Question

In an ac generator, if a coil of \( N \) turns and area \( A \) is rotated at \( \nu \) revolutions per second in a uniform magnetic field \( B \), then the motional emf produced is equal to \[ (t = 0 s, the coil is perpendicular to the field) \]
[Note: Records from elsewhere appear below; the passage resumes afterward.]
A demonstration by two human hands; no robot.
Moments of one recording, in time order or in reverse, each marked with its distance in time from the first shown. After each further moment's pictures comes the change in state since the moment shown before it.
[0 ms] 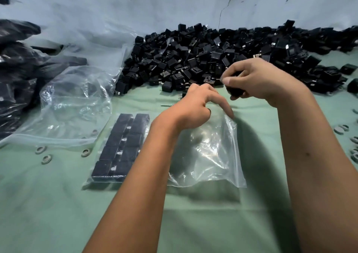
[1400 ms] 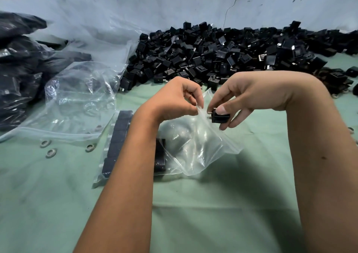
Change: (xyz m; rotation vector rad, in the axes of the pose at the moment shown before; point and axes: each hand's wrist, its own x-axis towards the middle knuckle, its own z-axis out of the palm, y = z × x) left_hand -0.017 -0.033 -0.033 -0.246 0.134 -0.022; right_hand -0.014 -0.018 0.003 0.013 -0.753 -0.081
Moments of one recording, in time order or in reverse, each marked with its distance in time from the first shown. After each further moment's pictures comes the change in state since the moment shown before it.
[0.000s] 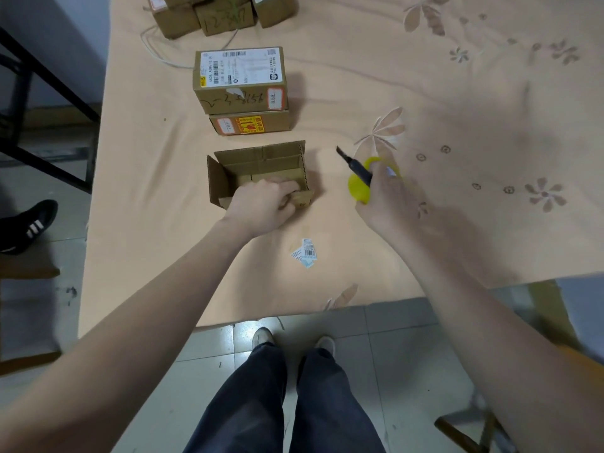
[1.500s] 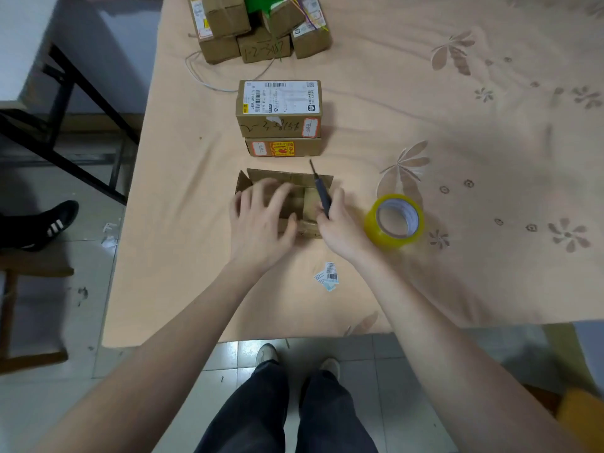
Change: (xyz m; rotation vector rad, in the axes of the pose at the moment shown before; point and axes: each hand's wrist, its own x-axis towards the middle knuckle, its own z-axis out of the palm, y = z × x) left_hand -0.038 -0.018 -0.002 -0.048 0.412 -0.248; right_hand 0.003 -0.106 0.010 0.669 -0.353 0.060
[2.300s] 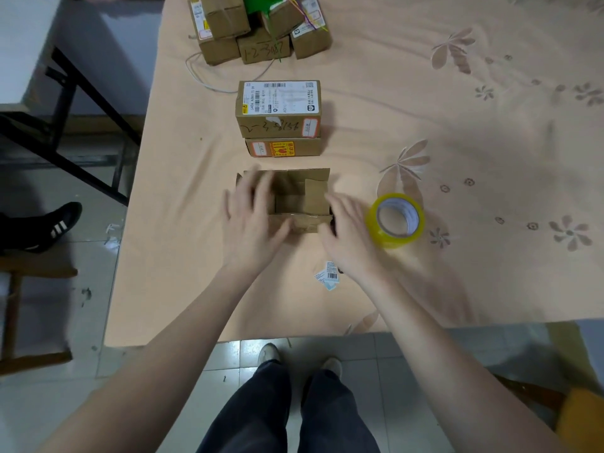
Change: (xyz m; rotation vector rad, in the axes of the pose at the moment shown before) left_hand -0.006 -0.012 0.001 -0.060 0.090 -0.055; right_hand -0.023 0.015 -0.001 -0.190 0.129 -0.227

• A. \( NBA (2\pi \nu) \sin(2\pi \nu t) \)
• B. \( NBA^2 (2\pi \nu) \sin(2\pi \nu t) \)
• C. \( N^2 B^2 A^2 (2\pi \nu) \sin(2\pi \nu t) \)
• D. \( NBA (4\pi \nu) \sin(2\pi \nu t) \)

Hint:

In ac generators, the emf produced is sinusoidal and depends on the number of turns, area of the coil, magnetic field strength, and the frequency of rotation.

Answer 1

The Correct Option is A

The emf induced in a rotating coil in a magnetic field is given by the formula: \[ \mathcal{E} = NBA (2\pi \nu) \sin(2\pi \nu t) \] Where: - \( N \) is the number of turns of the coil - \( B \) is the magnetic field strength - \( A \) is the area of the coil - \( \nu \) is the frequency of rotation - \( t \) is the time At \( t = 0 \), the coil is perpendicular to the field, so the maximum induced emf occurs at this time. The term \( (2\pi \nu) \) accounts for the angular frequency of the rotation, and the sine function represents the variation of the induced emf over time. Thus, the motional emf produced is \( \boxed{NBA (2\pi \nu) \sin(2\pi \nu t)} \).